- **Brief**
Out of the lines below, please list those that hold the string "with".

Items from a data source:
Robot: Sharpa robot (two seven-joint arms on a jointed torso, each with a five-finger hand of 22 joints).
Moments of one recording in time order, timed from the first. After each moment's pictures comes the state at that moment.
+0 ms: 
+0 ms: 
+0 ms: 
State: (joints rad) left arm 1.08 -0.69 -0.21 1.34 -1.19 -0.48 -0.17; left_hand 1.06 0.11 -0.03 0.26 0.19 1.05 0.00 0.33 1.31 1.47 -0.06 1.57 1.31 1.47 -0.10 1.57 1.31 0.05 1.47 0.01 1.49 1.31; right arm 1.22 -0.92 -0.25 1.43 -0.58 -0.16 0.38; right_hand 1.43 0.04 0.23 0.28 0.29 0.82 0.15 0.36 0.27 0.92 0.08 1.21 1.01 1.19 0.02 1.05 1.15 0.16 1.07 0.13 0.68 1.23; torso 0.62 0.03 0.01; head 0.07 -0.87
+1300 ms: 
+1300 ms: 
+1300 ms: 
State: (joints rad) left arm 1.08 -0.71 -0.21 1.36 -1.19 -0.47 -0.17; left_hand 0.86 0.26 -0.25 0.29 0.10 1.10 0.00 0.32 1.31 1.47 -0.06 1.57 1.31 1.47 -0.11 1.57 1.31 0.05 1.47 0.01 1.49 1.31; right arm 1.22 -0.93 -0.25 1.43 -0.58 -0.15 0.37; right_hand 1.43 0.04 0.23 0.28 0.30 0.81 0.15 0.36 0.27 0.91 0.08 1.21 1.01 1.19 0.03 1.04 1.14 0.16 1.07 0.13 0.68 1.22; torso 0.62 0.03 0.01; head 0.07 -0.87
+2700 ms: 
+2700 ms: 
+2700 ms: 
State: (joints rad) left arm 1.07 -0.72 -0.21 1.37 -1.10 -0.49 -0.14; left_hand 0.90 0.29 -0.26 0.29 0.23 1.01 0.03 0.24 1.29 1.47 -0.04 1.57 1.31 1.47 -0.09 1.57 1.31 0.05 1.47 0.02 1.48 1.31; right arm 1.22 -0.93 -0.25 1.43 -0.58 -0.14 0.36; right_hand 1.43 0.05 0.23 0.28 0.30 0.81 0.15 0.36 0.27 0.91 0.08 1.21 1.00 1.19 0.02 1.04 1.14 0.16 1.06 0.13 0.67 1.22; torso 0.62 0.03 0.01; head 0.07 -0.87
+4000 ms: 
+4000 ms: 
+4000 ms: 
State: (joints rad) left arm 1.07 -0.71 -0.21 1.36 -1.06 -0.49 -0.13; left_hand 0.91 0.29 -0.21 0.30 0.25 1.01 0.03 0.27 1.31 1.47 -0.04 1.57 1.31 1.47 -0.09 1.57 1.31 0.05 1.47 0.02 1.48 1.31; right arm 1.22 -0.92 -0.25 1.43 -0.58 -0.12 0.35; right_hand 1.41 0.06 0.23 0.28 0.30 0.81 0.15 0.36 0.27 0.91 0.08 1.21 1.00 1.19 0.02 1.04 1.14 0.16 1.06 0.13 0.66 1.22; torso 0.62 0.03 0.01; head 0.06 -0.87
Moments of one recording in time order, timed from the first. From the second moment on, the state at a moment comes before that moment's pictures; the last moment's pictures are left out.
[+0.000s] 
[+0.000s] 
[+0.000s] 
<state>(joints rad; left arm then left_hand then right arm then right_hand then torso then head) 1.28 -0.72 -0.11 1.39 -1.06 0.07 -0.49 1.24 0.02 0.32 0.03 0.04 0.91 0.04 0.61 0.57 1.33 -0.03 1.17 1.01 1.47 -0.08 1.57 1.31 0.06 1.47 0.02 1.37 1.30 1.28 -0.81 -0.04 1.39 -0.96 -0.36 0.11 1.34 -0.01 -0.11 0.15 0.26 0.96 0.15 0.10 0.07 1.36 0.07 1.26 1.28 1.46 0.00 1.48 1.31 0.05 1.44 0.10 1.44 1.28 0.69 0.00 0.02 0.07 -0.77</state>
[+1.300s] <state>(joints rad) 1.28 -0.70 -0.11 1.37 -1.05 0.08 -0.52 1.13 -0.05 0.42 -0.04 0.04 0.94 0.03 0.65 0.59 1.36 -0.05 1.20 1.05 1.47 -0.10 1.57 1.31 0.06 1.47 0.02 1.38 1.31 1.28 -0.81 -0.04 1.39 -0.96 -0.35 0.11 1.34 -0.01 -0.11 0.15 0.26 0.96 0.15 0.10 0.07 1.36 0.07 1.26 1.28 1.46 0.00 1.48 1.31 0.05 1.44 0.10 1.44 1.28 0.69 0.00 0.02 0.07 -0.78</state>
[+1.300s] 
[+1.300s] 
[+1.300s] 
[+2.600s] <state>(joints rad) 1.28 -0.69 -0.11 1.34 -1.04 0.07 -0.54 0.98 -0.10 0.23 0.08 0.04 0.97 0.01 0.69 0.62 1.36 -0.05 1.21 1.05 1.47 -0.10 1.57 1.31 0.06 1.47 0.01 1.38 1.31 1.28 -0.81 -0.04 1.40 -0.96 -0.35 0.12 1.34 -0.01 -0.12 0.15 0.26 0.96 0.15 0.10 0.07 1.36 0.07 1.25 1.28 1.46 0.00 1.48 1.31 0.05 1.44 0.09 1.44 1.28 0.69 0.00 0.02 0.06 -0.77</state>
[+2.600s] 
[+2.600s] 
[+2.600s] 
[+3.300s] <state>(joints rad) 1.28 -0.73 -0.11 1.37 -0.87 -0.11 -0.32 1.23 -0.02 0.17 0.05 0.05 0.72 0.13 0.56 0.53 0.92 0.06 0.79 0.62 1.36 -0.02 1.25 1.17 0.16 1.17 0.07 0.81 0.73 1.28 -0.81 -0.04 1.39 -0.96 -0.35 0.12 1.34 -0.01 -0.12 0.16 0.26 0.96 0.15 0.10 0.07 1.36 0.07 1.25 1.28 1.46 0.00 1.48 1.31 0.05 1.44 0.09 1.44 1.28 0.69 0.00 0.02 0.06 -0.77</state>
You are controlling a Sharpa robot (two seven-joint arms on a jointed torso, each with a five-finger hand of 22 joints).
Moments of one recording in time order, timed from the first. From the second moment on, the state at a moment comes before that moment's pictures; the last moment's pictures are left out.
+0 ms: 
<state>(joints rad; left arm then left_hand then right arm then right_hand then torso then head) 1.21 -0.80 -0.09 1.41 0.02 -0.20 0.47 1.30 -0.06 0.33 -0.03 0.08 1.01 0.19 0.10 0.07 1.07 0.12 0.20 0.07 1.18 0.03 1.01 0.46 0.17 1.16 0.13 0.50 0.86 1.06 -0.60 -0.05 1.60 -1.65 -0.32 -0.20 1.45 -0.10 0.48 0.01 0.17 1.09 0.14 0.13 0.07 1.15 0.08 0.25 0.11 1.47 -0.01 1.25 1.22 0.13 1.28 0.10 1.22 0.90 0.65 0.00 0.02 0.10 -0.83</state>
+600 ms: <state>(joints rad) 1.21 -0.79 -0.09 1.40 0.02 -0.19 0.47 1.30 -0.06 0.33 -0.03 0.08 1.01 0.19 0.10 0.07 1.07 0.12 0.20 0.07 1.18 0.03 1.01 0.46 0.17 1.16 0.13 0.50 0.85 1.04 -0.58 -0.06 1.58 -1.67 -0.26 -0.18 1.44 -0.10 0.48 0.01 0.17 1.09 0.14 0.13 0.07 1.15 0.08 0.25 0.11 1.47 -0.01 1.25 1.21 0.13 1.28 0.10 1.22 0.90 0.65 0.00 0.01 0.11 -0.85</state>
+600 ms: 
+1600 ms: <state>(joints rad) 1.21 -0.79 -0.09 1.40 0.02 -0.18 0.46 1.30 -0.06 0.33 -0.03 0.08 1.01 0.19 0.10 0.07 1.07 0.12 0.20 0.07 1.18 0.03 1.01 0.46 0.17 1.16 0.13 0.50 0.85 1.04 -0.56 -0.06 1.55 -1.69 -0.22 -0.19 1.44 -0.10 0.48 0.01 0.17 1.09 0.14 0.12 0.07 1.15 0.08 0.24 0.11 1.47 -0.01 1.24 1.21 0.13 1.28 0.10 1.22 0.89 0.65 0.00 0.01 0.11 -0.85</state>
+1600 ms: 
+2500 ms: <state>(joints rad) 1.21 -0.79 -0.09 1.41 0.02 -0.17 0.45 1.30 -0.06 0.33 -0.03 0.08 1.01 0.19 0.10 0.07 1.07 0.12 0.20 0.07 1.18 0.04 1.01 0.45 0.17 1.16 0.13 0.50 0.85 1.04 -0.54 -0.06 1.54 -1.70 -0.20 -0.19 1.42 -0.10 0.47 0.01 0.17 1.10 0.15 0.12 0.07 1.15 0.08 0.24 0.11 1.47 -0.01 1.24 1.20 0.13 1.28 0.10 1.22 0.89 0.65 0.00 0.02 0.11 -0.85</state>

- **Solution to this exercise**
Robot: Sharpa robot (two seven-joint arms on a jointed torso, each with a five-finger hand of 22 joints).
You are controlling a Sharpa robot (two seven-joint arms on a jointed torso, each with a five-finger hand of 22 joints).

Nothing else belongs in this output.